## YOUR ASSIGNMENT
Output the listing exactly, leaving out no line.

## EXERCISE DATA
★ ★ ★ ★
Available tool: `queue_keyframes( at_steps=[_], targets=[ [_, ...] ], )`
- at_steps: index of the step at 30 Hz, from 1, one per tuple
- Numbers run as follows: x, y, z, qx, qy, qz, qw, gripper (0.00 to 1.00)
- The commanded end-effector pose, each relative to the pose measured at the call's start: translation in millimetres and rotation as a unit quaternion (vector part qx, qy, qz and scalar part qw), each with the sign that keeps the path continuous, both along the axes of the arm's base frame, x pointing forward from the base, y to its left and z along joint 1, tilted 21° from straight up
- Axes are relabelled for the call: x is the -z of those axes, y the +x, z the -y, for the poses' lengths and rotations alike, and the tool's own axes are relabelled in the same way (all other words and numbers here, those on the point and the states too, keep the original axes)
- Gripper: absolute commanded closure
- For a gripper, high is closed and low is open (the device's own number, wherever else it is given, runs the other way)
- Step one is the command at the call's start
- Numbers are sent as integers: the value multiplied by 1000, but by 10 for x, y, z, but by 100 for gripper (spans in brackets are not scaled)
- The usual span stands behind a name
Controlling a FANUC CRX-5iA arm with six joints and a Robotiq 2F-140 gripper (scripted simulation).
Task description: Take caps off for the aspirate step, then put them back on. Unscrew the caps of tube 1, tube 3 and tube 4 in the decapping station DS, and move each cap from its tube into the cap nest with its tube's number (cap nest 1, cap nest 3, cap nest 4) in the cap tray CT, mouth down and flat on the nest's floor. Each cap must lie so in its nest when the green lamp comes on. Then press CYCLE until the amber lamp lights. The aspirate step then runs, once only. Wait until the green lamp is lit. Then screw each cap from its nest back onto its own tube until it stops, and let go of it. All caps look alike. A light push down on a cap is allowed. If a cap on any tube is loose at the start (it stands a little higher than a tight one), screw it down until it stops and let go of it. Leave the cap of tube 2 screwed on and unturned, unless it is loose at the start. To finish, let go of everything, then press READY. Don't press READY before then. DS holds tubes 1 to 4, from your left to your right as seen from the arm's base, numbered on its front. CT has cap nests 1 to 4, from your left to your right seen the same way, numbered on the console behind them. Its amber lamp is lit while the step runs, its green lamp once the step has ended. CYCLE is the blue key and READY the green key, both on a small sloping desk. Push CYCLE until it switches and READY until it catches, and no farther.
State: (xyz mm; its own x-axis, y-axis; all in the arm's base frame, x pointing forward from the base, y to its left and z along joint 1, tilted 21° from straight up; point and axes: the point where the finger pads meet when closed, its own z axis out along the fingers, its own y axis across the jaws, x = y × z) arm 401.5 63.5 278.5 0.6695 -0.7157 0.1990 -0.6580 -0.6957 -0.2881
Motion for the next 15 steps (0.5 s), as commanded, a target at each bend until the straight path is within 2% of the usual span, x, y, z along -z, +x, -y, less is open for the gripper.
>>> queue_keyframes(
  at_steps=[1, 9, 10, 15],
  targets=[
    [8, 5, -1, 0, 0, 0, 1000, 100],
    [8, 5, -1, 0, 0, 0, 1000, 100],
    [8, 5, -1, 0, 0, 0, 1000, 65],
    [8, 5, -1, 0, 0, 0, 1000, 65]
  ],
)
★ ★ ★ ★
## SOLUTION
Available tool: `queue_keyframes( at_steps=[_], targets=[ [_, ...] ], )`
- at_steps: index of the step at 30 Hz, from 1, one per tuple
- Numbers run as follows: x, y, z, qx, qy, qz, qw, gripper (0.00 to 1.00)
- The commanded end-effector pose, each relative to the pose measured at the call's start: translation in millimetres and rotation as a unit quaternion (vector part qx, qy, qz and scalar part qw), each with the sign that keeps the path continuous, both along the axes of the arm's base frame, x pointing forward from the base, y to its left and z along joint 1, tilted 21° from straight up
- Axes are relabelled for the call: x is the -z of those axes, y the +x, z the -y, for the poses' lengths and rotations alike, and the tool's own axes are relabelled in the same way (all other words and numbers here, those on the point and the states too, keep the original axes)
- Gripper: absolute commanded closure
- For a gripper, high is closed and low is open (the device's own number, wherever else it is given, runs the other way)
- Step one is the command at the call's start
- Numbers are sent as integers: the value multiplied by 1000, but by 10 for x, y, z, but by 100 for gripper (spans in brackets are not scaled)
- The usual span stands behind a name
Controlling a FANUC CRX-5iA arm with six joints and a Robotiq 2F-140 gripper (scripted simulation).
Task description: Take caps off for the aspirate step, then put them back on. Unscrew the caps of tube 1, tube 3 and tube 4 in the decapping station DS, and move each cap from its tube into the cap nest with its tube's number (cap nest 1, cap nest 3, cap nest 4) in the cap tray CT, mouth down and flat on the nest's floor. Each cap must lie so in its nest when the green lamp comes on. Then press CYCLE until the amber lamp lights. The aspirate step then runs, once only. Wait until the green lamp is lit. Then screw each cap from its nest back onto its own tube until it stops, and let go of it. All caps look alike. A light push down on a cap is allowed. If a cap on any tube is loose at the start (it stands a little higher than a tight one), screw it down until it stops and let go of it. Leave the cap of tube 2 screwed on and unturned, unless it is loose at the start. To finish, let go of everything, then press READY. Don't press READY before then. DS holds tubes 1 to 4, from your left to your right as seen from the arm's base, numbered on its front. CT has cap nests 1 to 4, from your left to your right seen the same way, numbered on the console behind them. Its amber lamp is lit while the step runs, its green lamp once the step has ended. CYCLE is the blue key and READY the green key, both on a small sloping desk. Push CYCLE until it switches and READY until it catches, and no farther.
State: (xyz mm; its own x-axis, y-axis; all in the arm's base frame, x pointing forward from the base, y to its left and z along joint 1, tilted 21° from straight up; point and axes: the point where the finger pads meet when closed, its own z axis out along the fingers, its own y axis across the jaws, x = y × z) arm 401.5 63.5 278.5 0.6695 -0.7157 0.1990 -0.6580 -0.6957 -0.2881
Motion for the next 15 steps (0.5 s), as commanded, a target at each bend until the straight path is within 2% of the usual span, x, y, z along -z, +x, -y, less is open for the gripper.
>>> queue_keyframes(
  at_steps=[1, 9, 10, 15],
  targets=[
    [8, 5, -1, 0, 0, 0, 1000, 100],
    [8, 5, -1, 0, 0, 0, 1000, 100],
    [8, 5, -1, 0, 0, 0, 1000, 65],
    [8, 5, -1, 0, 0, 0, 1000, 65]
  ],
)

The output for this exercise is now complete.